Taiwan: the not so ugly duckling of Asia

Living in South Korea as an English teacher is a great way to travel around Asia. Last month my boyfriend and I decided to leave the snow behind and find the absent sun.

Taiwan, known for pleasant seasons year-round, averaged a temperature colder than expected this winter. Not only was the weather unpredictable, but New Year’s Eve proved to be an unconventional chain of events. With poor judgment and lack of planning, our midnight was spent on the side of a busy freeway. The night ended with a “suite” upgrade and VIP service at a local club. Let me start from the beginning.

We had decided to celebrate New Year’s Eve in Taiwan’s capital Taipei. Taipei was previously known as the “ugly duckling” of Asia.
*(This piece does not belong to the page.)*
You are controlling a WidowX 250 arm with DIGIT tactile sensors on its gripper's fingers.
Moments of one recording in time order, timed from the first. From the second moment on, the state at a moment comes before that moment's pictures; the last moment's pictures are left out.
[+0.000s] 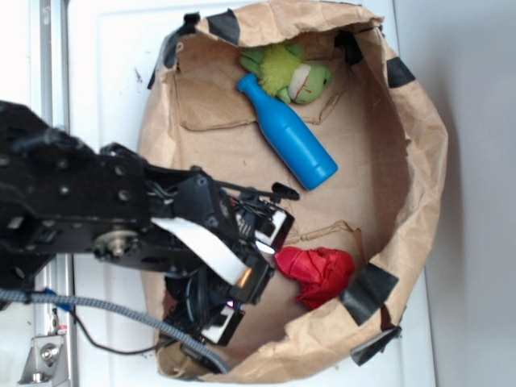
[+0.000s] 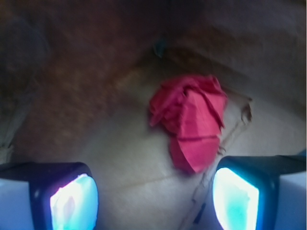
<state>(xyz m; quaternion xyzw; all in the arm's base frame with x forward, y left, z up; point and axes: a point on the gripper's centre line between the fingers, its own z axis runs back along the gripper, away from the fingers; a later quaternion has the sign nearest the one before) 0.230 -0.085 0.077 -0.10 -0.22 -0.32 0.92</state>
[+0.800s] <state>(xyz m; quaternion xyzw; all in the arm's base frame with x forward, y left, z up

Many tourists seemed to overlook the small island.

My first impression of Taiwan was that of a traditional country struggling to be modern. There were old deteriorating buildings alongside new cars and expensive shops. I loved the unique ambience of the city and the night life was bustling with markets, street food vendors, and small art exhibits. We visited Shilin Night Market which features a  wide range of fashionable shops, authentic Taiwanese games, and eclectic food stalls.

The locals were exceptionally helpful when we haggled with taxi drivers in English. They went so far as to offer us rides which made my first hitchhiking experience a breeze. A friendly stranger in a minivan welcomed us on board where we sat cramped between crates of eggs and jugs of milk. Arriving unharmed at our destination, we bathed with locals in a beautiful hot spring and enjoyed a breathtaking view of the mountains.

The evening ended at a traditional Taiwanese restaurant where the menu looked more like a Latin tome. English was non-existent here and knowing little Mandarin made things quite difficult. We pointed to a picture and prayed we didn’t order any domesticated animal meat. To be sure, there was Adam on one side of the table moo-ing like a cow and I had my elbows bent, trying to mimic a chicken. The waitress smiled politely and walked away. Our melodramatic performance left us feeling defeated, but dinner ended up being pleasantly appetizing.

After spending five wonderful days in Kenting it was back to Taipei. A simple error in hotel rooms, ended with a huge upgrade to a family sized suite. We took advantage of our newfound luxury before heading to Taipei building 101, famous for its annual fireworks display at midnight. Until the tower was trumped by Dubai’s Burj Khalifa in 2010, it was the world’s tallest building.

At 11:58 p.m. we were still in the cab but could see the distant tower. We paid the fee and stood with other pedestrians in the middle of the highway trying to get a glimpse of the lit-up sky. Jam-packed with locals and Westerners wishing “Happy new year,” the crowds outside were electric with excitement. We found a bar where friendly locals shared their VIP booth and drinks with us.

The eclectic cuisine, vibrant night markets, stunning nature reserves, and welcoming locals make Taiwan a unique and exciting vacation spot for tourists of all ages. Taiwan is no longer an ugly duckling. It has blossomed into a truly dynamic country.